El Papa aterrizará en Madrid esta semana y se espera que cerca de un millón de personas lleguen a la ciudad para acudir a la misa que tendrá lugar el domingo en Cibeles.
A su vez, Bad Bunny canta diez días seguidos en el estadio Riyadh Air Metropolitano, con un aforo aproximado de más de sesenta mil personas por noche.
Esta semana también arrancan las noches del Botánico, “I Love Reggaeton 2026” en IFEMA, PHotoESPAÑA y el AWS Summit, que atrae a miles de visitantes de todo el mundo.
Y estamos en plena Feria del Libro.
La ciudad está colapsada y las principales vías que conectan el norte y sur de la ciudad, o bien están cortadas, o no funcionan como lo hacen normalmente. Moverse de un punto a otro de Madrid se convierte estos días en una tarea hercúlea que puede acabar con la paciencia de cualquiera.

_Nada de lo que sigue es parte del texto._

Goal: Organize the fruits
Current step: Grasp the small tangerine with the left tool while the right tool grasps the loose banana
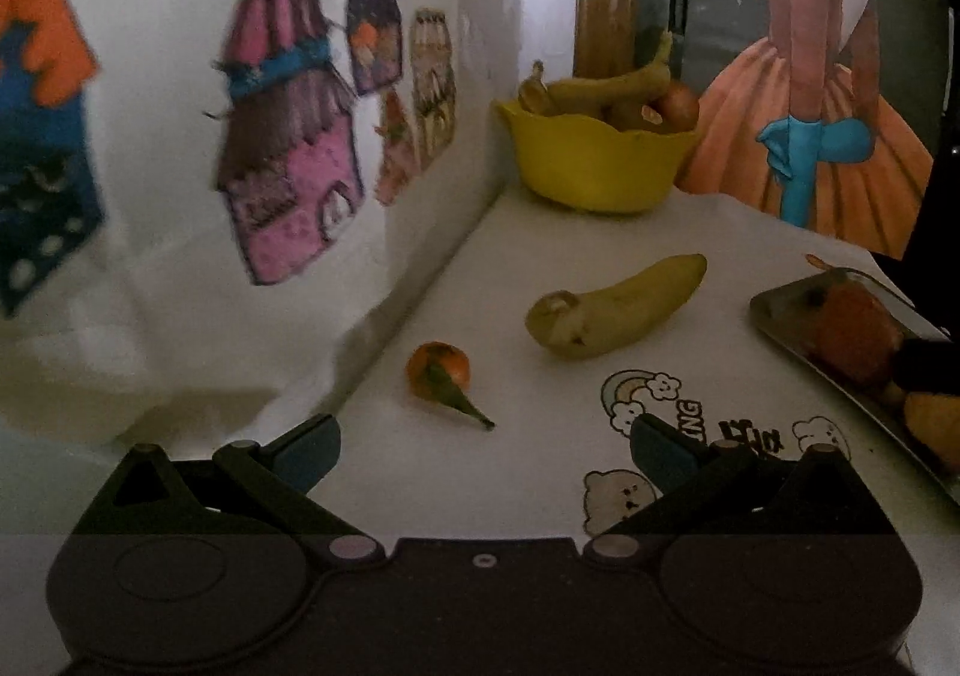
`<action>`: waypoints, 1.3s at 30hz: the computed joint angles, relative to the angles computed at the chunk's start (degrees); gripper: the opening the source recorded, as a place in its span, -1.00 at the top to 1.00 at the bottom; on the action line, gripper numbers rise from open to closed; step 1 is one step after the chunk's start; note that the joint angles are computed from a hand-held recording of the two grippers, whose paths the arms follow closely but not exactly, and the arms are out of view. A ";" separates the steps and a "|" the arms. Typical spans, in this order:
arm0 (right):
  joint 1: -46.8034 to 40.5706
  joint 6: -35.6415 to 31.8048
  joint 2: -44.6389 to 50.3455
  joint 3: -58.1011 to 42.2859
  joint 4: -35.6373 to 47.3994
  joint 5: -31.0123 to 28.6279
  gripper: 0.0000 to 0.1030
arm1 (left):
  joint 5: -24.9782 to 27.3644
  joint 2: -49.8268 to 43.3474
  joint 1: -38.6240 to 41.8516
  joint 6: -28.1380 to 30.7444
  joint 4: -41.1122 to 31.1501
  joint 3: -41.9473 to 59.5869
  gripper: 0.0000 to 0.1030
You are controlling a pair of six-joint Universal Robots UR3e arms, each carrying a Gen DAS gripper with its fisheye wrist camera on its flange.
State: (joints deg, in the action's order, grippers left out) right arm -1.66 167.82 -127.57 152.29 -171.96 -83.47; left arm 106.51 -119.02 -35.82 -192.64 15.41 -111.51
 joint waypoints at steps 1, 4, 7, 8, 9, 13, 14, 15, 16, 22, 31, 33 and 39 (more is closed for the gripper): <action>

A estas alturas del año todos andamos medio desquiciados, soñando con una playa y con el depósito en reserva, por eso me parece más importante, si cabe, que nos cuidemos y nos tratemos con respeto.
El otro día quedé con alguien y apareció treinta minutos tarde; es la típica persona con la que siempre que quedas, llega impuntual. Antes de salir –como ya le conozco– se lo advertí:
– Por favor, no llegues tarde.
Y llegó muy tarde.
Llegar tarde en una ciudad como ésta es una falta de educación tan grande como una piscina olímpica. Prefiero que llegues sin duchar, desnudo y completamente borracho a que me tengas veinte minutos esperando pensando en lo imbécil que soy.
Por supuesto que se puede fallar una vez. Dos incluso. Pero si lo haces por norma, eres un egoísta, bastante narcisista y careces de empatía.
¿En qué pensarán mientras se acerca la hora de la cita y todavía no han entrado a la ducha? ¿En tí? Lo dudo.
Mientras tanto, ellos, para dormir tranquilos, se escudarán en cosas como “Bueno, pero luego soy buena persona. Soy carismático. Soy especial. Y en el fondo, la gente me quiere así.”
No eres carismático, no eres especial y a tus espaldas todo el mundo piensa que eres un caradura.
Tu tiempo no vale más que el mío y estoy seguro de que, si siempre llegas tarde, me vas a fallar en muchas otras cosas.